Cheers for the shoutout /u/jelvinjs7, thoughi 'd suggest a slight rewording of your first sentence, unless I'm misunderstanding the intended meaning.
It's not that languages change at different rates but those rates are internally consistent per language. It's that language, in general, changes at different rates, even for a single language through its restricted history. So it's not like Chinese changes at one rate and English at another, but that Chinese throughout a period of time doesn't change at a steady rate nor do all aspects of the language (phonology, lexicon, syntax) change at the same rate at the same time either.
So the real issue u/tjmaxal is that we can answer your question for a given language based on historical records and historical reconstructions, but we can't just apply a single formula to a given language and get consistent answers.
To really answer, we'd need to know what your native language is, and we'd need to have some sense of what the history of that language has been for a period of time within which we'd send you back. This is fine with languages with well documented histories like English or Burmese, but not as easy (or even possible at all) if your native language is Pirahã.

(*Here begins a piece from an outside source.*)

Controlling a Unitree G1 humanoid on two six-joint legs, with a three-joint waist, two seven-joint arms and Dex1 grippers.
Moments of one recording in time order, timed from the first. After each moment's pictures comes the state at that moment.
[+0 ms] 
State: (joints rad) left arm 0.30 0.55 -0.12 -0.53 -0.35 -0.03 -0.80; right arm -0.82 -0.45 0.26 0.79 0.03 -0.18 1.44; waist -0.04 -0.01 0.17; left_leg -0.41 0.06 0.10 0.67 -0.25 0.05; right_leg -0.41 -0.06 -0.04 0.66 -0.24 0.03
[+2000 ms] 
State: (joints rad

Basically, the better documented the language is in historical records, and the more closely related language varieties there are alive today, the better we can answer the question, but that answer will be completely unique to that language.
If you feel like sharing your native language and assuming it's not English or Mandarin (addressed by /u/jelvinjs7 already), we can take a stab at the answer.
Well that depends partially on what your native language is, since languages change at different rates. The FAQ has a whole section about language’s role and application in history, including bits and pieces about how languages changed and developed. I can only find two languages for the “how far back could I still communicate” type of question, though: English and Mandarin.